MURDER BY PROXY
THE ROOM IS SCARLET. A valentine from hell.
As a twenty-year veteran in the most crime-ridden area of the city, I’ve seen things no man or woman should ever lay eyes on. But even I had to wince at the carnage inside apartment 327.
Flesh, as if made of paper, torn to pieces, strewn in clumps and chunks. Strips of skin like giant band-aids. Limbs separated from the torso, tossed willy-nilly around the room. Blood. Buckets of it. Spattering the walls, the floor, the ceiling. Saturating the bed, as if the mattress had been dunked in the world’s biggest can of red paint.
The room smelled like a penny had thrown up on a penny.
I clock the red light blinking in the corner.
Yeah, no shit ALERT. Thanks for the hot tip.
“What’s the name of this A.I.?” I ask the blue suit, who’s doing his best to keep what’s left of his morning bagel inside his guts where it belongs.
“Uh….” He scrolls through notes on his tablet. “That’s a Maytime model. Beximo.”
Overhearing the voice pattern, the blinking red light turns green, goes steady.
Waiting.
I take another step—a small one—into the room. I look down, check my feet aren’t stepping in… well, anything.
“Beximo, this is Los Angeles Police Detective Dixon Merriweather, fourteenth precinct, badge number nine-eight-one-tango-tango-four.” I look at it so it can register my face. I’ve never talked to this particular model so neither my voice nor my ugly mug are in its files. Still, now that we’ve met, I doubt we’ll be besties.
The green light pulses, then steadies once more. The voice, when it comes, is sultry but clear, like a dame at the bar who’s been drinking soda waters with lime all night, playing it for gin.
“Good morning, Detective Merriweather. How can I help?”
“How many cameras in this room?”
Blink-blink-steady.
“There is one security camera in this room, detective.”
“Uh-huh. How much of that feed is backed up?”
“64.3 terabytes.”
“I mean how many days, hours.”
“The maximum storage for this camera is seventy-two hours, Detective.”
“Wonderful. Mail that file to Los Angeles Police Department, Fourteenth Precinct, media services division. Include my badge number in the Subject, please.”

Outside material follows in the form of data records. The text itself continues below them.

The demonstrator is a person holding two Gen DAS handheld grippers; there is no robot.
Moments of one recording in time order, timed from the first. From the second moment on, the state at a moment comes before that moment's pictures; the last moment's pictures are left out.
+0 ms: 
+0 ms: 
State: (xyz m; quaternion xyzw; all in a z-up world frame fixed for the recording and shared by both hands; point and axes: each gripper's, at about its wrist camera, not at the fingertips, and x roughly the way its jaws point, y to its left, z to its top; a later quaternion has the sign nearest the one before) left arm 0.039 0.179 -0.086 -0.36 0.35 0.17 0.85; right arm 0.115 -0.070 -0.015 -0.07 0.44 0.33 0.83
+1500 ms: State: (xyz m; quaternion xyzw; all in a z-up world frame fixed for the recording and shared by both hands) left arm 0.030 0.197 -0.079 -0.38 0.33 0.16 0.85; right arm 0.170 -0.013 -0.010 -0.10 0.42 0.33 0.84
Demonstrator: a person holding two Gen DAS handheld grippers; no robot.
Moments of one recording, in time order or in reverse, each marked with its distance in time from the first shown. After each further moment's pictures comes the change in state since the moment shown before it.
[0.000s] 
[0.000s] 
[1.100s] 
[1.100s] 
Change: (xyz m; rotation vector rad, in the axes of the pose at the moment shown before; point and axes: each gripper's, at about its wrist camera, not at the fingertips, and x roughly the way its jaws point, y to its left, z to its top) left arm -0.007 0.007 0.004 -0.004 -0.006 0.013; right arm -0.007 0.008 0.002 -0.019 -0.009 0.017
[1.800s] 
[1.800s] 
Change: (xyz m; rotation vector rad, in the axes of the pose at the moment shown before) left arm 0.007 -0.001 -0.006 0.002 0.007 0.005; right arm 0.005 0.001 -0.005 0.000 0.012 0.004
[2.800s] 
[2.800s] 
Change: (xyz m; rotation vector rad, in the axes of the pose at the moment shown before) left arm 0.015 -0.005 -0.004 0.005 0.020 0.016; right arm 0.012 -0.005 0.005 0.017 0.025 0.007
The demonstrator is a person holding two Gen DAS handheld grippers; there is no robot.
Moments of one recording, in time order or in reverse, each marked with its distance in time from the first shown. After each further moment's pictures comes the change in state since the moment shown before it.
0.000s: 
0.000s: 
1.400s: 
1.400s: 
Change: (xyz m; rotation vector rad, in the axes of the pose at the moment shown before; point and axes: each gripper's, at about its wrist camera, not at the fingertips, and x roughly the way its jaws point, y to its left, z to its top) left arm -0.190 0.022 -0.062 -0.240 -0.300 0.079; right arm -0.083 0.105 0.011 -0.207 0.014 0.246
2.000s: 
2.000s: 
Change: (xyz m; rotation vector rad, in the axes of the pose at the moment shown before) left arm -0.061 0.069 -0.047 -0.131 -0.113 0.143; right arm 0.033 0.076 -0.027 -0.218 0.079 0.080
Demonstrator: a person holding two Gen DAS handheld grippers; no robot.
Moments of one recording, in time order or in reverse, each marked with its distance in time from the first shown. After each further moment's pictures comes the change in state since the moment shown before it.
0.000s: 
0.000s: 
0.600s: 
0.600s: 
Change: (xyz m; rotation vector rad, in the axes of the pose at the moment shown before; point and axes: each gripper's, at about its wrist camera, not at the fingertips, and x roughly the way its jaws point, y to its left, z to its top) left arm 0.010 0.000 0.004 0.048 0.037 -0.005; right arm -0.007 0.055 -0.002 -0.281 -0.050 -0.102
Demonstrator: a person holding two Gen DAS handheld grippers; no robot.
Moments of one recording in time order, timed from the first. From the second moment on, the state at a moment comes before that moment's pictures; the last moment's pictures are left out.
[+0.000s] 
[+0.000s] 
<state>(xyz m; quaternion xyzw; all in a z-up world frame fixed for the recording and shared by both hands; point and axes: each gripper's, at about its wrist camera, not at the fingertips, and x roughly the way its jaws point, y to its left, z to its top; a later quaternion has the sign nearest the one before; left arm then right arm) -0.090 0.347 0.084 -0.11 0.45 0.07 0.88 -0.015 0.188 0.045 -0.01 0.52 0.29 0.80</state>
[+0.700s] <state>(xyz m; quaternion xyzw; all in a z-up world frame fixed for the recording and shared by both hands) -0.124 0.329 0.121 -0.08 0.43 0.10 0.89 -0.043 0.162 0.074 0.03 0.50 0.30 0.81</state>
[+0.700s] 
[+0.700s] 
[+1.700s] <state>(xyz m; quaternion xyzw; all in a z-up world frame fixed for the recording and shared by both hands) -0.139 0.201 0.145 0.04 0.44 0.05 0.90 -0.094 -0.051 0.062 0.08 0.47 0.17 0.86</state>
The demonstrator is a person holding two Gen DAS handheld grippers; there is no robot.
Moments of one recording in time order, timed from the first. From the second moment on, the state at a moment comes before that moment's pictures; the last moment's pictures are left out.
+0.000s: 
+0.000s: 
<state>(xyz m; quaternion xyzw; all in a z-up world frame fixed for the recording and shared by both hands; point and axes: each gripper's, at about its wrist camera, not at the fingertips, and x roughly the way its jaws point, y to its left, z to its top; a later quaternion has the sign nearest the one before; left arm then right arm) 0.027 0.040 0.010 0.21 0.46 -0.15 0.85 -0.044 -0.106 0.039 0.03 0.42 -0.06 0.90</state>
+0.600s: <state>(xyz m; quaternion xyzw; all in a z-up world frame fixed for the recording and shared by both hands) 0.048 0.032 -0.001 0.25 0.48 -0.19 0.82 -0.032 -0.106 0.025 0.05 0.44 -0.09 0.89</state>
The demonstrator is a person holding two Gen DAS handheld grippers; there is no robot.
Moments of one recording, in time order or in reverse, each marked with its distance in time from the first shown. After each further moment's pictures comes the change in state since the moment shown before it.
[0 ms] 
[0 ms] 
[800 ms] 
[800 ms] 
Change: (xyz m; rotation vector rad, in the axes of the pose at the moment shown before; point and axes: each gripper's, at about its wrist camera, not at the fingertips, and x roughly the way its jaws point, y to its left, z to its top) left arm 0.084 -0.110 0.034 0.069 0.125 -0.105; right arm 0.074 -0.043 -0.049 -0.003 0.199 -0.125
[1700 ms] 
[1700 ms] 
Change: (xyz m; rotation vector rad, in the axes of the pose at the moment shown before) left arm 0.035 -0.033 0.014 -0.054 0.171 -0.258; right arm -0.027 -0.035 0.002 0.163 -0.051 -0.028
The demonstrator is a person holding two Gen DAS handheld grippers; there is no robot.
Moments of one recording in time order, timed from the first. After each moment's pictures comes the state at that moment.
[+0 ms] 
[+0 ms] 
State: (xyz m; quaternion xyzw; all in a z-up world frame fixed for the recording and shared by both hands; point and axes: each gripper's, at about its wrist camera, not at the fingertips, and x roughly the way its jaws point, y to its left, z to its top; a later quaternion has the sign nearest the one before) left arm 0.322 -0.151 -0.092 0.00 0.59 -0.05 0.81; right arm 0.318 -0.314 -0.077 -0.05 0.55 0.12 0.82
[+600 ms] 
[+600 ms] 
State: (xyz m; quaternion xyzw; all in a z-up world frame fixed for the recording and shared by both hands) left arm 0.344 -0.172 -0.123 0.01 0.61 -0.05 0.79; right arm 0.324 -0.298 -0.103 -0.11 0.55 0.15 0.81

Blink…blink…blink…blink…steady.
“Message sent from Maytime servers.”
I grin. Nothing makes my day like cooperation. “That’s jake. You’re all right, Beximo. Five stars.”
“Thank you, detective. Feedback noted.”
“Don’t let it go to your head,” I mumble, turning to the blue suit with the green face. “Call precinct and confirm that file arrived. And do it from the hall, will ya? You look like Lincoln on a fin.”
“Yes, sir.”
He leaves and I turn back once more to survey the scene.
Studio apartment. Spartan and tidy. Bed. Small dining table. One painting hung above a frayed couch. A bookcase crammed with paperbacks, which makes me think the guy is some sort of Luddite, paper being a novelty these days. Older guy, then. They’d get his file from the net soon enough. The floor is thin gray carpet. Renter’s carpet. The body is everywhere, but if the victim had been hit by a meteor, the epicenter of his remains would be just past the foot of the bed.
Guy might have been tying his shoes, then… what? He explodes?
A crispy white suit enters the room, stands patiently behind me. I turn my head and see a halo of face, a young woman behind a plastic shield, the rest of her covered in a paper-thin hazmat suit. Our eyes lock a moment, long enough for her to arch a brow in response, then I look shamedly down at my loafers, sans footies.
“My bad, Rose. For what it’s worth, I didn’t jump in the red sea over here.” I nod toward the room, freshly drenched in blood.
“That’s fine, detective. Are you finished? My team would like to start.”
I am, but I give the space one last scan before my grand exit, checking for anything that might seem important. Reflexively, my eye falls on the steady green dot of the A.I., its white cylindrical body—the size of a pint glass—sprayed red. “I’m done for now. I look forward to your report. My assumption is that mess is all one guy, but when you’re looking at soup it’s hard to say what the ingredients are.”
“You’ll have it this afternoon, detective.” She waves a white mitt, indicating for her three similarly suited assistants to enter.
It’s like someone spilled a bag of marshmallows.